Largest Rectangle in Histogram

Given an array of bar heights (each bar has width 1), return the area of the largest rectangle that can be formed in the histogram.

Function signature

func LargestRectangleArea(heights []int) int

Inputs / outputs

• heights: non-negative integers.
• Return: maximum rectangle area.

Example

heights = [2,1,5,6,2,3]
Output: 10

Rectangle of height 5 across bars 5 and 6.

Constraints

• 0 <= len(heights) <= 100_000
• 0 <= heights[i] <= 1_000_000_000

Core idea (near-solution)

Use a monotonic increasing stack of indices.

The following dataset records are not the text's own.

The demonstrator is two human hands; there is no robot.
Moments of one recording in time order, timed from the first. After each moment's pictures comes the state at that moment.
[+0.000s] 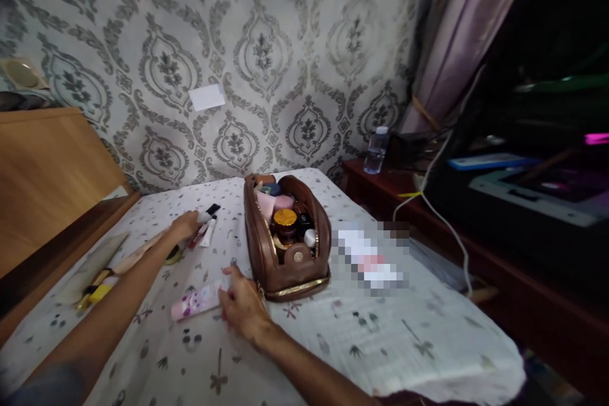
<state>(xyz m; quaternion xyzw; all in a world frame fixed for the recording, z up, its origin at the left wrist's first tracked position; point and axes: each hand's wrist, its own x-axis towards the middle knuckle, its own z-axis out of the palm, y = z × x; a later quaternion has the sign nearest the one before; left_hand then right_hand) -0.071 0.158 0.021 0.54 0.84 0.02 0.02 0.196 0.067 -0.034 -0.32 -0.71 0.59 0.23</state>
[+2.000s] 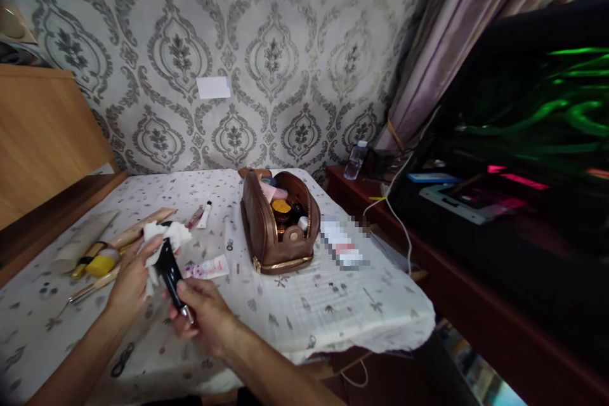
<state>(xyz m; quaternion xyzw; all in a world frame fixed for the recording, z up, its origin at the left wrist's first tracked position) 0.028 -0.032 0.047 0.25 0.58 0.71 0.33 0.161 -0.017 0.000 -0.16 -0.37 0.89 0.21</state>
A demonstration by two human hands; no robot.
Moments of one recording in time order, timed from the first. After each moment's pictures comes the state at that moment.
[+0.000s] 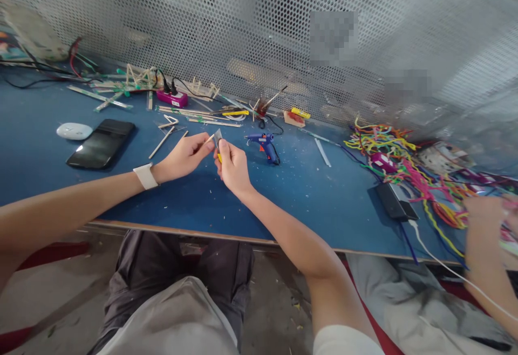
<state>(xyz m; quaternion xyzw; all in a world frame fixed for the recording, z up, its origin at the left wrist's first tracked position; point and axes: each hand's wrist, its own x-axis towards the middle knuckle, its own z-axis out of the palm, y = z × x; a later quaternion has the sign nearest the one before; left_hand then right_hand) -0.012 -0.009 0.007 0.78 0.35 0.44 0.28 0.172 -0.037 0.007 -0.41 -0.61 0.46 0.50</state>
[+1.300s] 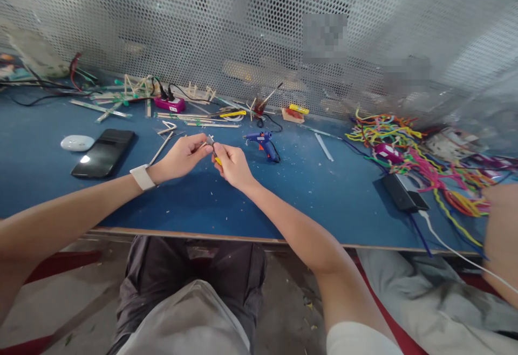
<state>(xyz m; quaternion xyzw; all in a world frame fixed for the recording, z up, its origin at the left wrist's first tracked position) -0.019 -0.002 0.014 0.79 0.32 0.42 0.30 0.184 -0.024 0.007 -0.37 -0.64 0.50 0.45</state>
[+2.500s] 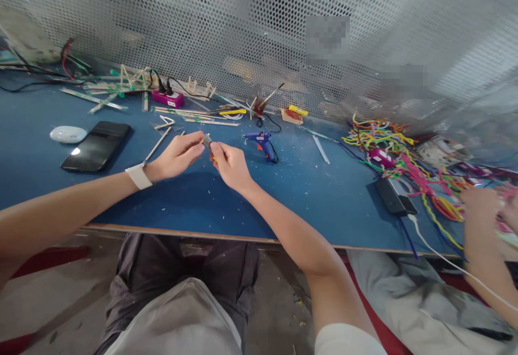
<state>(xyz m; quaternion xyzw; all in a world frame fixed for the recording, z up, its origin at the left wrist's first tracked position) -0.024 -0.013 0.021 0.81 0.31 0.43 0.27 0.185 -0.035 0.018 -0.38 -0.69 0.41 0.45</state>
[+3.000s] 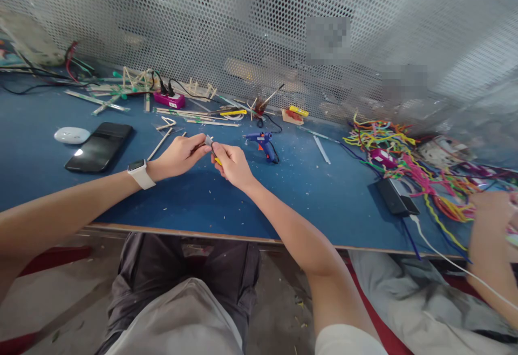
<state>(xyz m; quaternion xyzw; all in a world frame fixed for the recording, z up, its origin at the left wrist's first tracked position) -0.026 0.000 0.012 0.84 0.33 0.40 0.17 0.188 -0.027 0.018 -0.37 -0.66 0.51 0.41</state>
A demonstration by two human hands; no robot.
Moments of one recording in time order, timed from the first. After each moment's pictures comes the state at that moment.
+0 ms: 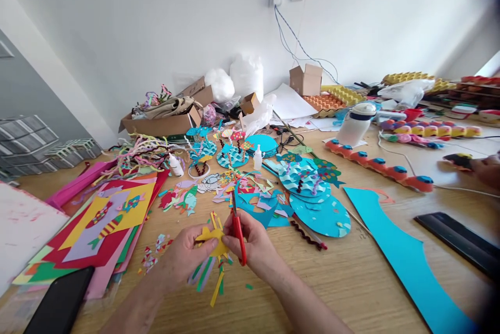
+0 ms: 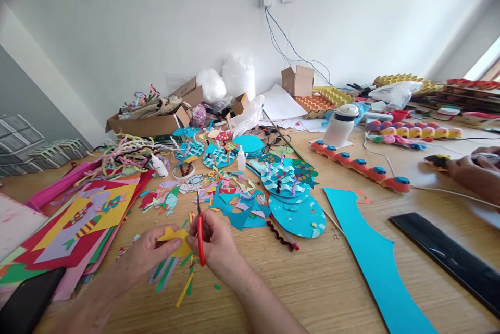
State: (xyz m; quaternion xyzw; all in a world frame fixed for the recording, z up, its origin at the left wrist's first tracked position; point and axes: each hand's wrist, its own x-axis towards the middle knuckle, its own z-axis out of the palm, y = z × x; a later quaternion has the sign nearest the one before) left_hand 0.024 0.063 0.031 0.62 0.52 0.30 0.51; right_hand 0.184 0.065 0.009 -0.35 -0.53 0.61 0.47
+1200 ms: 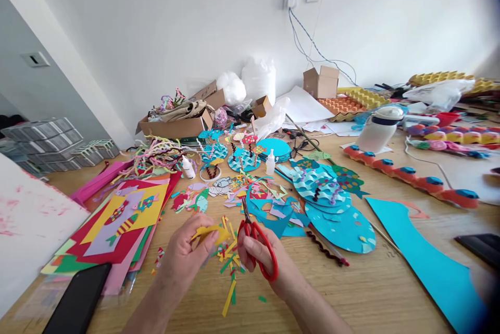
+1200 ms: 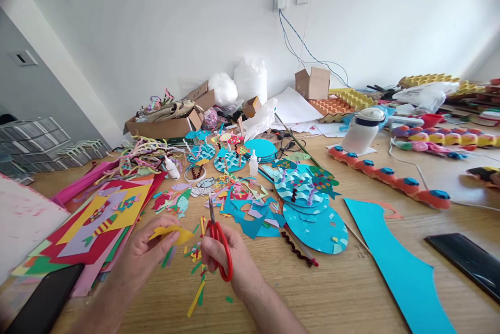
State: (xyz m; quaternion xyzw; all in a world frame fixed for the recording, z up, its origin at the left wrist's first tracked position) left_hand 0.019 0.054 0.053 0.61 0.53 0.46 0.37; right_hand 0.185 0.061 0.012 -0.29 -0.47 0.70 0.46
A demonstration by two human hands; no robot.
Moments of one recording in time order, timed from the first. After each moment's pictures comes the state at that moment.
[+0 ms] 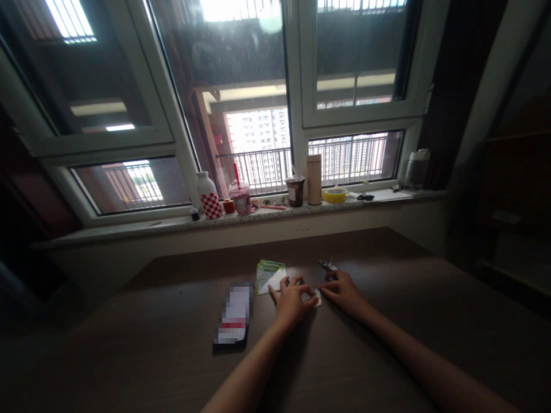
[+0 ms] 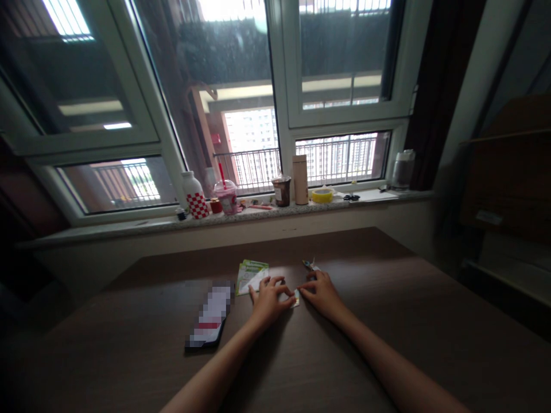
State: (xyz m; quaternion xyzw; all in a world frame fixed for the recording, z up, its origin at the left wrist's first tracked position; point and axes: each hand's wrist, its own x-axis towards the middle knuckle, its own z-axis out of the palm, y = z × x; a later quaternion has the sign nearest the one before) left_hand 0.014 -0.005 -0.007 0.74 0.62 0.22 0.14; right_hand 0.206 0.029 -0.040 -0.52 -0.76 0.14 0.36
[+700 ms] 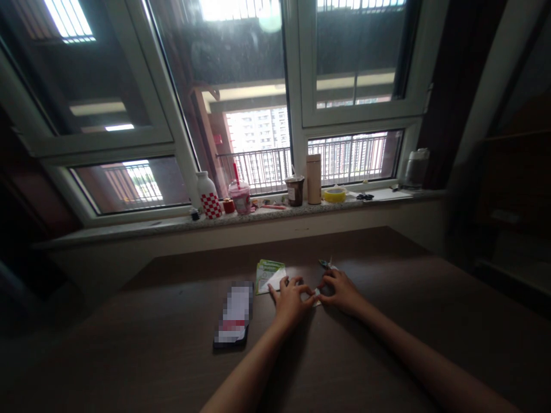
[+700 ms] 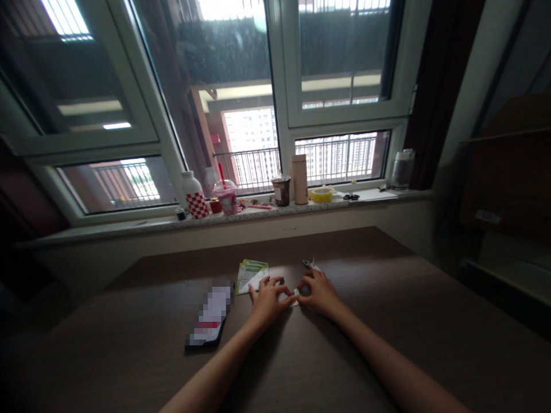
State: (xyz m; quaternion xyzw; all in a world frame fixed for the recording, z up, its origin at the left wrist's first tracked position) left_hand 0.014 -0.009 -0.005 0.75 0.63 0.20 0.11; right_hand 0.200 0.024 -0.029 -0.53 -0.78 0.14 0.31
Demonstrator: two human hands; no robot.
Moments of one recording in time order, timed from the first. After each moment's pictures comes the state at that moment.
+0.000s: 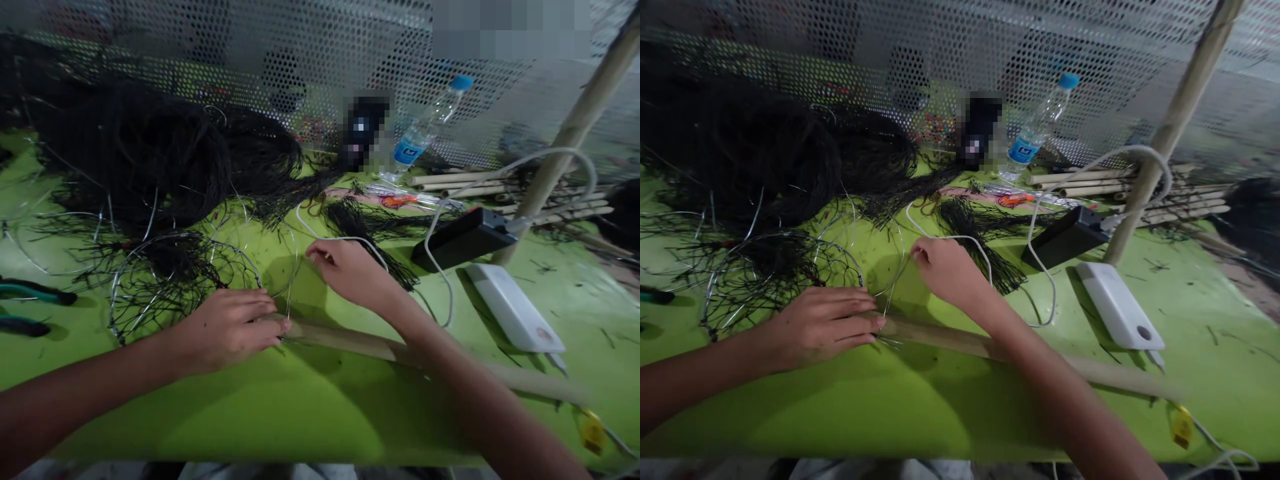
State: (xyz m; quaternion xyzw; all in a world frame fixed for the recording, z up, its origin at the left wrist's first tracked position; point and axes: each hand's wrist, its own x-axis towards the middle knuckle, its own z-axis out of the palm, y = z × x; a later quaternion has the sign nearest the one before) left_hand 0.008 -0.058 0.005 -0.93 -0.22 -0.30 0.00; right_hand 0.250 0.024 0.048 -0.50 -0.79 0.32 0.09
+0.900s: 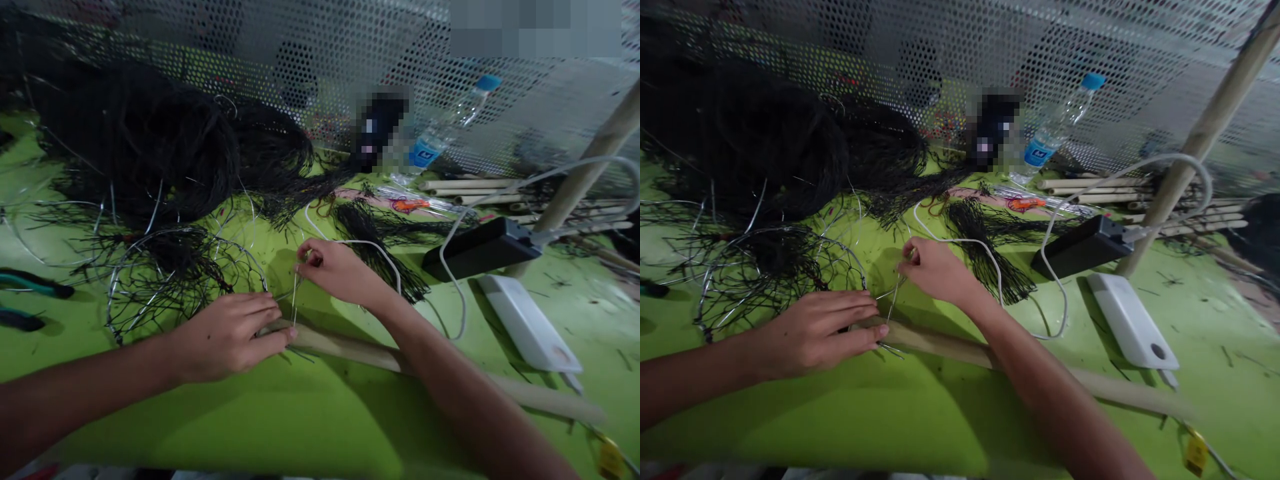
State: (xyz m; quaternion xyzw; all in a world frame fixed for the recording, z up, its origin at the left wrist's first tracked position) left_hand 0.008 -0.062 0.010 -0.93 -0.22 -0.29 0.04; right_hand 0.230 0.040 0.033 -0.50 -0.78 0.36 0.10
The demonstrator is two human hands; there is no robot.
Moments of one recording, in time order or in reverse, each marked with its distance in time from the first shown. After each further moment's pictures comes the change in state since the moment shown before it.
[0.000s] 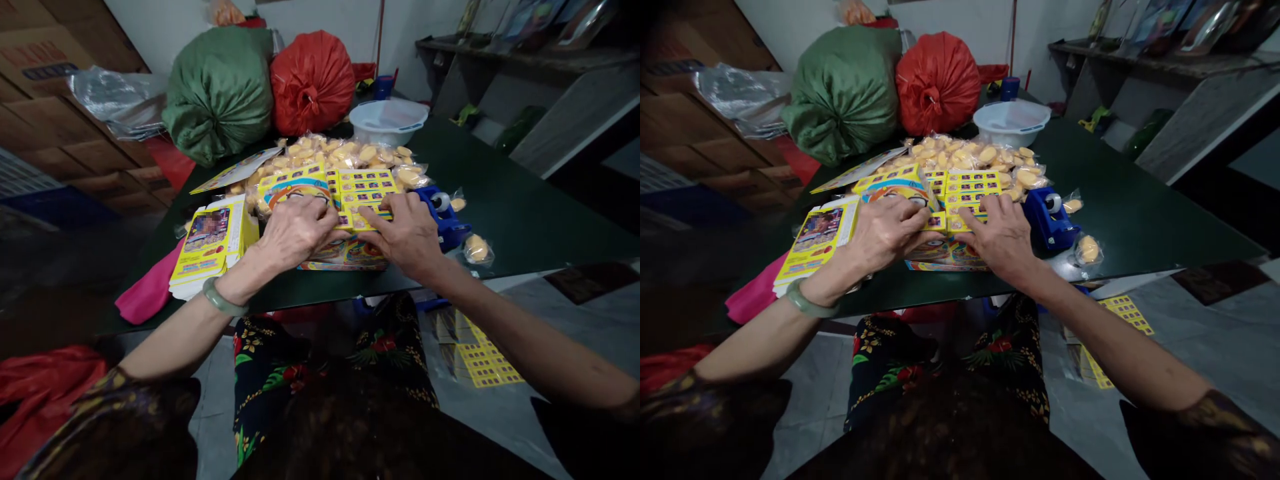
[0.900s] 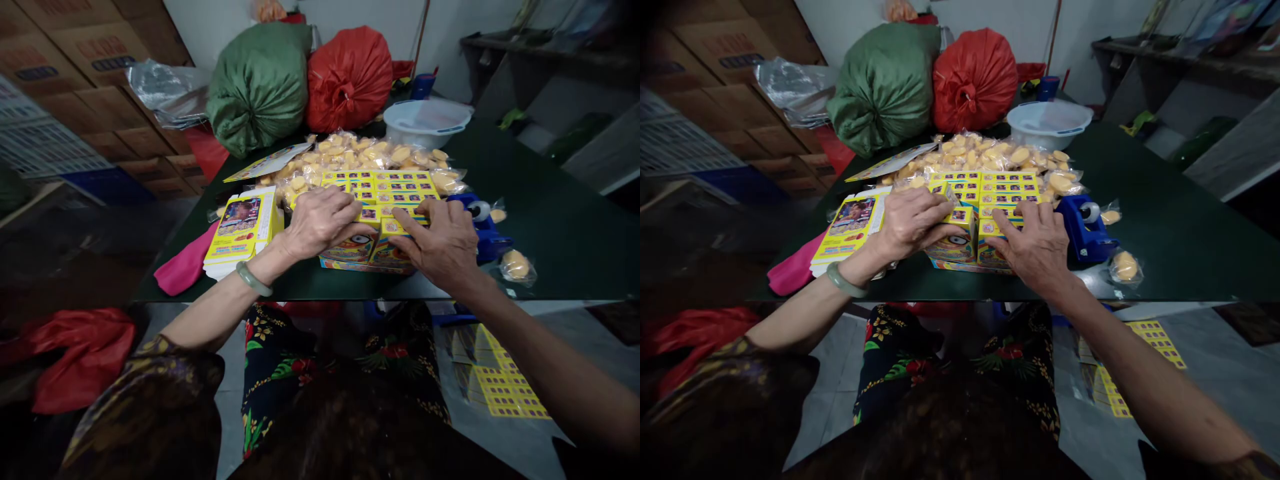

When a bar breaks the increasing order, it becomes the right boundary for bars taller than it.

Invariant: indices in the stack have increasing heights.

Algorithm (step-by-step)

1. Append a sentinel bar of height 0 to flush the stack at the end.
2. Iterate through indices:
   • While the current height is less than the height at stack top:
     • Pop the top; treat it as the height of a rectangle.
     • The right boundary is the current index.
     • The left boundary is the new stack top (or -1 if empty).
     • Compute area and update best.
   • Push the current index.
3. Return the best area.

Correctness sketch

• Invariant: indices in the stack have increasing heights.
• The stack remains monotonic, so each element’s next boundary is discovered when it is popped.
• Each index is pushed and popped at most once, and its answer is finalized then.
• Therefore all outputs computed on pop are correct.

Trace (hand walkthrough)

Example input:
heights = [2,1,5,6,2,3]
Output: 10

Rectangle of height 5 across bars 5 and 6.

Walk:
- i=0..3 push heights [2,1,5,6] (stack indices)
- i=4 height=2: pop 6 -> area 6*1=6; pop 5 -> area 5*2=10 (best)
- finish scan with sentinel 0 to flush stack; best=10

Pitfalls to avoid

• Forgetting the sentinel (misses rectangles ending at the end).
• Using decreasing stack instead of increasing.

Complexity

• Time: O(n)
• Extra space: O(n)

Implementation notes (Go)

• Append a sentinel height 0 to flush the stack.
• Use indices to compute widths: i - stack[top] - 1.